#### Directions for this task:
Within the material below, locate the line with "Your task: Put" and the line with "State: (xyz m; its", then return those two lines and all lines between them, exactly as written.

#### Stored data:

┄┄┄┄┄┄┄┄┄┄

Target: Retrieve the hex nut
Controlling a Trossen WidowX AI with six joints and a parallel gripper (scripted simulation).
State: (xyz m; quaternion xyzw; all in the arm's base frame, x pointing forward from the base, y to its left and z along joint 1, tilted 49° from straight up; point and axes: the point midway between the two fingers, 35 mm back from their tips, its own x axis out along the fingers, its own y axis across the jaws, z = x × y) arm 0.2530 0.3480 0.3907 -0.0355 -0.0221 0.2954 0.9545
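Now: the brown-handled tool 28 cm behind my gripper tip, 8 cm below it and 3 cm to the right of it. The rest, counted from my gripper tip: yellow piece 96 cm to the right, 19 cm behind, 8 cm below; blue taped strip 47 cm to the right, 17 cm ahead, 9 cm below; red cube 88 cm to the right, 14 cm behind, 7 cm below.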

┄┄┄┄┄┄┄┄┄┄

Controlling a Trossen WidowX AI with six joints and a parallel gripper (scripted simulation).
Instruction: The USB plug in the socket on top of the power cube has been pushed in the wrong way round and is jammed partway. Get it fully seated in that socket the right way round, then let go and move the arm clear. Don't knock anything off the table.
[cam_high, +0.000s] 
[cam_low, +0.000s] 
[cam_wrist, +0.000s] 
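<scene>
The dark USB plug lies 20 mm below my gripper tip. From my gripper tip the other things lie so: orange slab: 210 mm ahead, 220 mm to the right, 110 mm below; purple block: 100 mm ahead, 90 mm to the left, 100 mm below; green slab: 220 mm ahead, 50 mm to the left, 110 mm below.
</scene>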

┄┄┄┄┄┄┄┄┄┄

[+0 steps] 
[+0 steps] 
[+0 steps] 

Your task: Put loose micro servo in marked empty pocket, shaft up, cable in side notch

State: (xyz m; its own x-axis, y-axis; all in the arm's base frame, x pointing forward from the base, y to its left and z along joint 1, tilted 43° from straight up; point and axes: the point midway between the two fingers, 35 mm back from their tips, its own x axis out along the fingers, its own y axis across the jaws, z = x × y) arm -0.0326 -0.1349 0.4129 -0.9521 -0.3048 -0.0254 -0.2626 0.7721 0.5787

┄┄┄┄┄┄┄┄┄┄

#### Solved problem:
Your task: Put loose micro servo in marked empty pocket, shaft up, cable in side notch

State: (xyz m; its own x-axis, y-axis; all in the arm's base frame, x pointing forward from the base, y to its left and z along joint 1, tilted 43° from straight up; point and axes: the point midway between the two fingers, 35 mm back from their tips, its own x axis out along the fingers, its own y axis across the jaws, z = x × y) arm -0.0326 -0.1349 0.4129 -0.9521 -0.3048 -0.0254 -0.2626 0.7721 0.5787

The full answer has now been given.